EXERCISE DESCRIPTION: Repeat the following data exactly, omitting pictures.

RAW DATA:

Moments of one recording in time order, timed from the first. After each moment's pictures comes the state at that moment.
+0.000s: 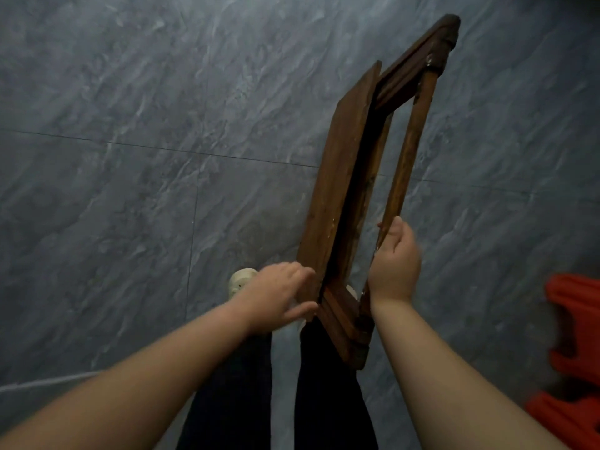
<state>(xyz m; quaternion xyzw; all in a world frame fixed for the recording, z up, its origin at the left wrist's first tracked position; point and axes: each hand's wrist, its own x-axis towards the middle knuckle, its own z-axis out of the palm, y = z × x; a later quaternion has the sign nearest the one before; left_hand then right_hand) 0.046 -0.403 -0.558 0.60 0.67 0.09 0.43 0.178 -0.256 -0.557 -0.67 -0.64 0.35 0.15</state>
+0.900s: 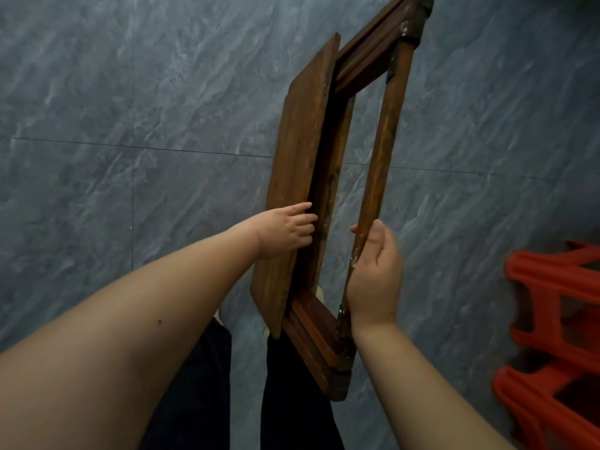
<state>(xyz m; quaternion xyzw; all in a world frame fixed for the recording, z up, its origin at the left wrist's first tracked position) 0.065 -0.258 -0.667 0.88 0.40 -0.20 0.18 0.220 -0.236 -0.562 -0.66 -0.62 0.39 0.18</state>
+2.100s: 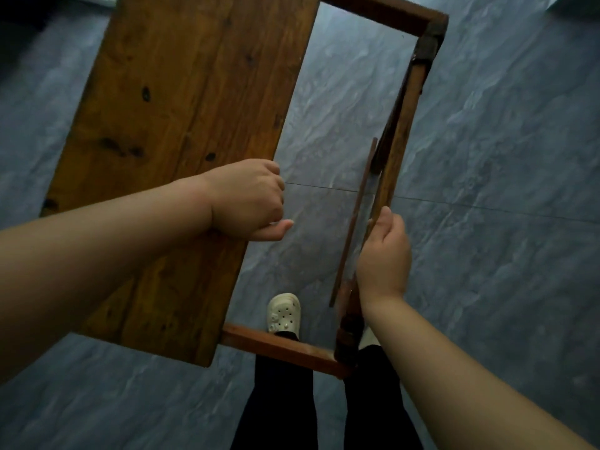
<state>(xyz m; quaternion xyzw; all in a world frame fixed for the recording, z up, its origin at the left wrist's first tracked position) -0.148 -0.365 -0.515 0.86 0.49 -0.06 0.09 0.074 -0.309 -0.561 -0.62 -0.65 0.41 0.17</state>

REPLY TO THE EXERCISE:
Moments of one recording in time order, timed from the first. After each moment's pictures comes the state at that moment.
+0.000s: 
<state>(xyz m; quaternion xyzw; all in a world frame fixed for the recording, z up, its origin at the left wrist's first tracked position; point and axes: each hand's wrist, its own x-axis towards the middle knuckle, its own z-axis out of the palm, y = z × x; a later quaternion has the sign nearest the one before; left_hand then right_hand) 0.046 -0.403 -0.558 0.60 0.67 0.09 0.43 0.178 -0.256 -0.557 -0.67 -0.64 0.35 0.15</state>
+0.900s: 
<state>(xyz m; quaternion xyzw; all in a world frame fixed for the recording, z up, its origin at the left wrist's first tracked position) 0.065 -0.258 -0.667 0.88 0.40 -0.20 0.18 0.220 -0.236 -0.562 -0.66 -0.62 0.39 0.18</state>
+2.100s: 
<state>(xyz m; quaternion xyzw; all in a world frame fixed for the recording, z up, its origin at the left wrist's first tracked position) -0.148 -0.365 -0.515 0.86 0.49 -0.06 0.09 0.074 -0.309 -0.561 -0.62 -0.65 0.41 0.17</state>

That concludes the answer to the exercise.